Après avoir contemplé ainsi le Sauveur dans sa puissance, sait Jean vit un Ange qui se tenait debout dans le soleil, personnifiant par là les prédicateurs qui annoncent courageusement l’Évangile, auréolés de l’éclat de la vérité et comme inondés de la lumière du Christ. Il criait à haute voix, c’est-à-dire : il parlait librement, ouvertement et sans crainte, et il disait à tous les oiseaux qui volaient par le milieu de ciel : Venez, rassemblez-vous autour du grand souper de Dieu. Ces paroles s’adressent en réalité aux vrais disciples de Jésus-Christ, à ceux qui s’élèvent au-dessus des choses terrestres et qui prennent modèle sur ces oiseaux que Notre-Seigneur a proposés en exemple ; à ces oiseaux qui ne sèment ni ne filent, qui ne se mettent pas en peine d’amasser de l’argent, mais qui se confient tout entiers au Père qui est dans les Cieux (Mt 6, 26). Ceux-là, quand le Seigneur les appelle, ne se dérobent pas en disant : « Veuillez m’excuser, j’ai fait l’acquisition d’une villa, ou : j’ai acheté cinq paires de bœufs, ou : je viens de me marier et je ne puis venir » (Lc 14, 18-20). Ils vivent plus haut que ces préoccupations humaines ; leur cœur, soulevé sur les ailes des vertus, va sans cesse par le milieu du ciel, cherchant, avec l’Épouse du Cantique, entre les chœurs angéliques et les troupes des saints, Celui que leur âme aime (Cant. 3, 2).

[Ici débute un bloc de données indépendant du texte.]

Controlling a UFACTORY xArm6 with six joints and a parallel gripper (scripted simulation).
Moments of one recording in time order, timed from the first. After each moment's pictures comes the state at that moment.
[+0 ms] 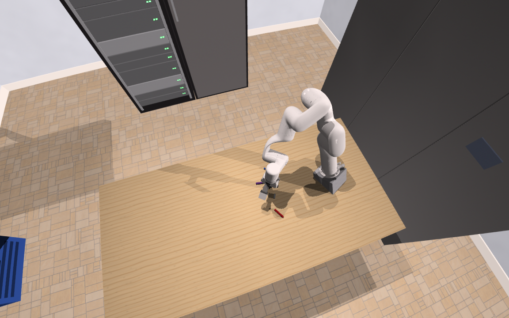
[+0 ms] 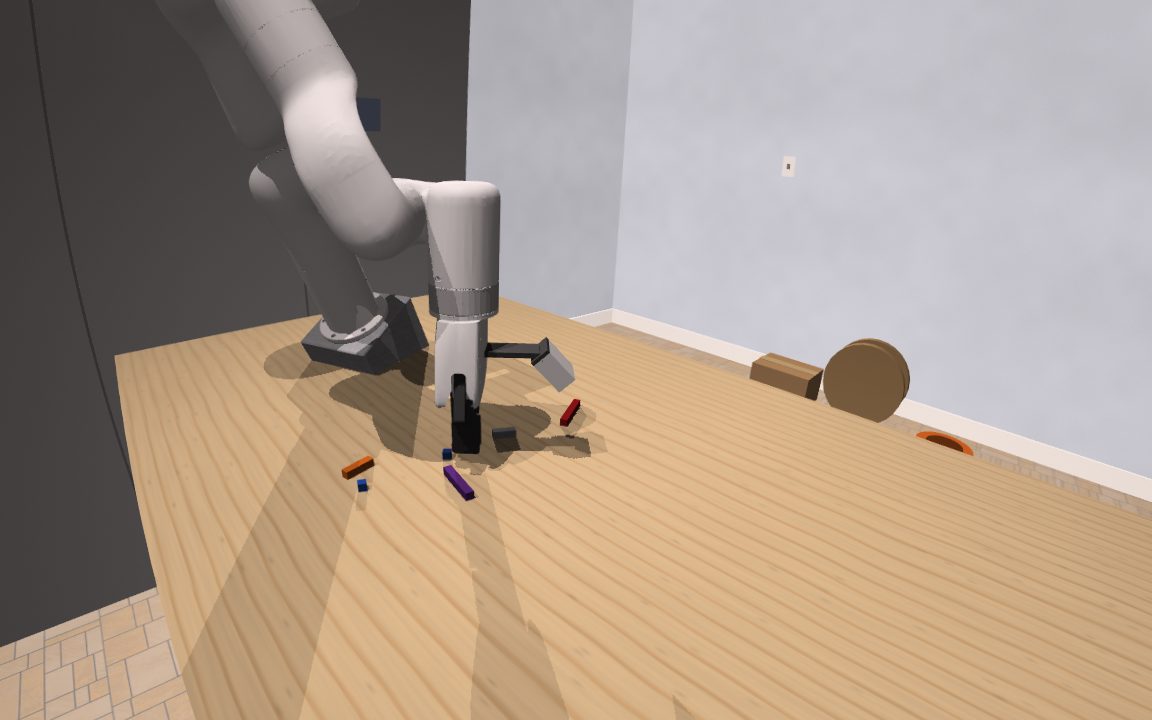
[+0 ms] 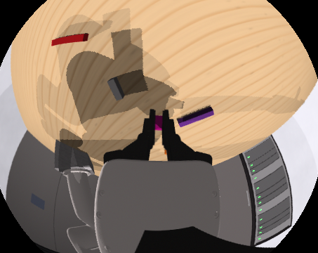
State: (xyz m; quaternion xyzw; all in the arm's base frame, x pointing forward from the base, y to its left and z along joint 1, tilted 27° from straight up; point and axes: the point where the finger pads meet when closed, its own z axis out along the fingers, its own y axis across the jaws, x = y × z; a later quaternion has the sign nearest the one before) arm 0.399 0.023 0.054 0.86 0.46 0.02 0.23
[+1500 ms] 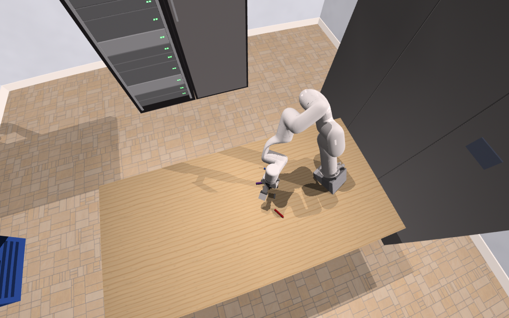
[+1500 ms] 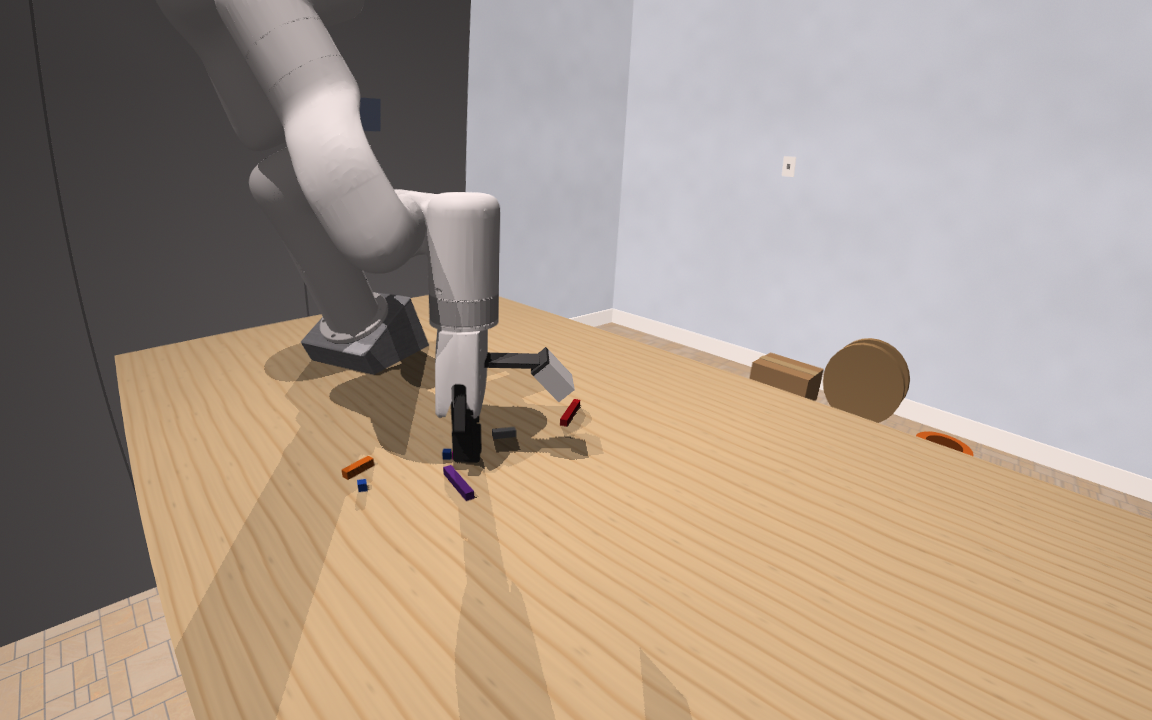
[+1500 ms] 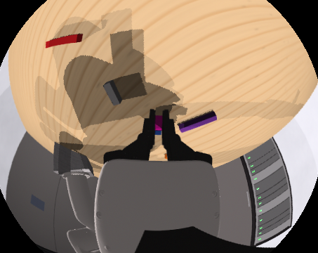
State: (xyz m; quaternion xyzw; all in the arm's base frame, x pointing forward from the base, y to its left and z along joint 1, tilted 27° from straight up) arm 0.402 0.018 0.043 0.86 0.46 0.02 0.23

C’est pourquoi le divin Maître les convoque au grand souper de Dieu, au festin des noces éternelles. Et il les invite à puiser dans cette pensée le zèle et la force dont ils ont besoin pour manger les chairs des rois, au sens où saint Pierre reçut l’ordre de manger les serpents et les animaux impurs qui lui étaient montrés en vision et qui étaient la figure des Gentils (Actes 10) ; c’est-à-dire de les faire entrer dans l’Église, de les incorporer au Christ. Ils ne devront négliger personne : ils s’attaqueront aux rois, aux tribuns, c’est-à-dire aux hommes qui ont autorité sur les autres ; aux puissants, qui ont en main la force matérielle ; aux chevaux, c’est-à-dire à ces caractères généreux et impétueux prêts à se dévouer et à se mettre au service des individus qui savent les exploiter, lesquels sont figurés ici par ceux qui les montent ; ils s’attaqueront aux hommes libres, qui se tiennent pour affranchis de la loi de Dieu, et à ceux qui sont esclaves du péché ; aux petits et aux grands.